→ **Requirement**
Return the lines below that contain "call".

________________

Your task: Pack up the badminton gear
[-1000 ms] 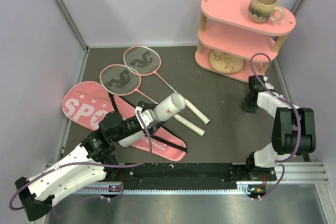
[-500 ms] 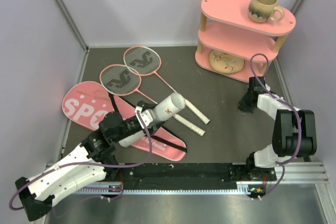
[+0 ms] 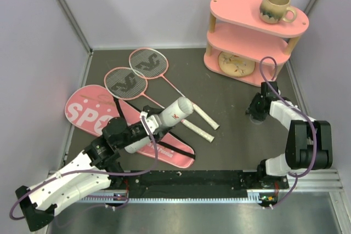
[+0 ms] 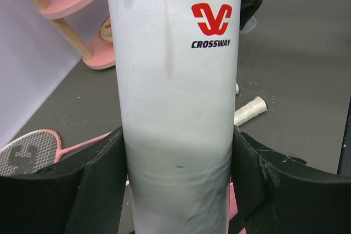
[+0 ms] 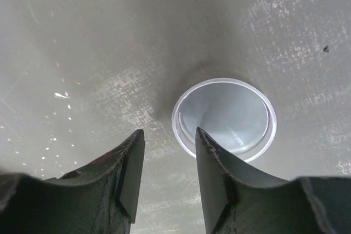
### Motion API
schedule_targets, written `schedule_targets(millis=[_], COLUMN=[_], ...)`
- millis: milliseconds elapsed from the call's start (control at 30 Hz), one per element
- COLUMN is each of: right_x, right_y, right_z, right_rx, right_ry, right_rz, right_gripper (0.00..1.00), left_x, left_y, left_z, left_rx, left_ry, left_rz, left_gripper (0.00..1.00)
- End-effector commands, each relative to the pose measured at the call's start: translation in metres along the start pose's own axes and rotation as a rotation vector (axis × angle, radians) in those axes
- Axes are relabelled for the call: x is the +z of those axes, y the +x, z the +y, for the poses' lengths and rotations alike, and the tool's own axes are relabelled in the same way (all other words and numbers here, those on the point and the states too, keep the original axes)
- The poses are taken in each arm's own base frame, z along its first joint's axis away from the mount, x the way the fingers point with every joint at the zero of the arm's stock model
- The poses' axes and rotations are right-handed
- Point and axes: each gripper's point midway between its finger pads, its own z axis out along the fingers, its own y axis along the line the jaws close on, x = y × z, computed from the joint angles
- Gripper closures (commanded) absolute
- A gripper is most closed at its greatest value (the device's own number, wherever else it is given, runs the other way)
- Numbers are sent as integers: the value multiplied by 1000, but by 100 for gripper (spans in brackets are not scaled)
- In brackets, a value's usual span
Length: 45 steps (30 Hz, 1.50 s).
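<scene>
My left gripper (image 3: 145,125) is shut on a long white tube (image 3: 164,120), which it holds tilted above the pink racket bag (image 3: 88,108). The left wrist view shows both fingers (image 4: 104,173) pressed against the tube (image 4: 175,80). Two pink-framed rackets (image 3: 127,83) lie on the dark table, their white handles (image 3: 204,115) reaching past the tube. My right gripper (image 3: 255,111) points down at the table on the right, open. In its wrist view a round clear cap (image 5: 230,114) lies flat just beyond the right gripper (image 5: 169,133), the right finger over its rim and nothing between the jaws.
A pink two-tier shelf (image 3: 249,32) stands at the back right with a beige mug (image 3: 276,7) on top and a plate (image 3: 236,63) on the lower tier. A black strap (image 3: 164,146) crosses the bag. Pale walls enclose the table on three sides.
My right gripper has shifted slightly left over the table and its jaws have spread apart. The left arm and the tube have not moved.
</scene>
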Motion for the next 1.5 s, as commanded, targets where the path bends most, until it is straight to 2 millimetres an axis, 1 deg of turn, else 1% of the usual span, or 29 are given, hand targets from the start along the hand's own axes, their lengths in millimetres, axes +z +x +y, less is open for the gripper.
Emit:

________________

→ **Answer to this problem**
- millis: milliseconds elapsed from the call's start (control at 30 Hz), one per element
- End-effector commands, each relative to the pose measured at the call's start: translation in metres along the start pose's own axes and rotation as a rotation vector (axis × angle, radians) in those axes
- Axes are relabelled for the call: x is the +z of those axes, y the +x, z the +y, for the poses' lengths and rotations alike, and the tool's own axes are relabelled in the same way (all other words and numbers here, those on the point and the states too, keep the original axes)

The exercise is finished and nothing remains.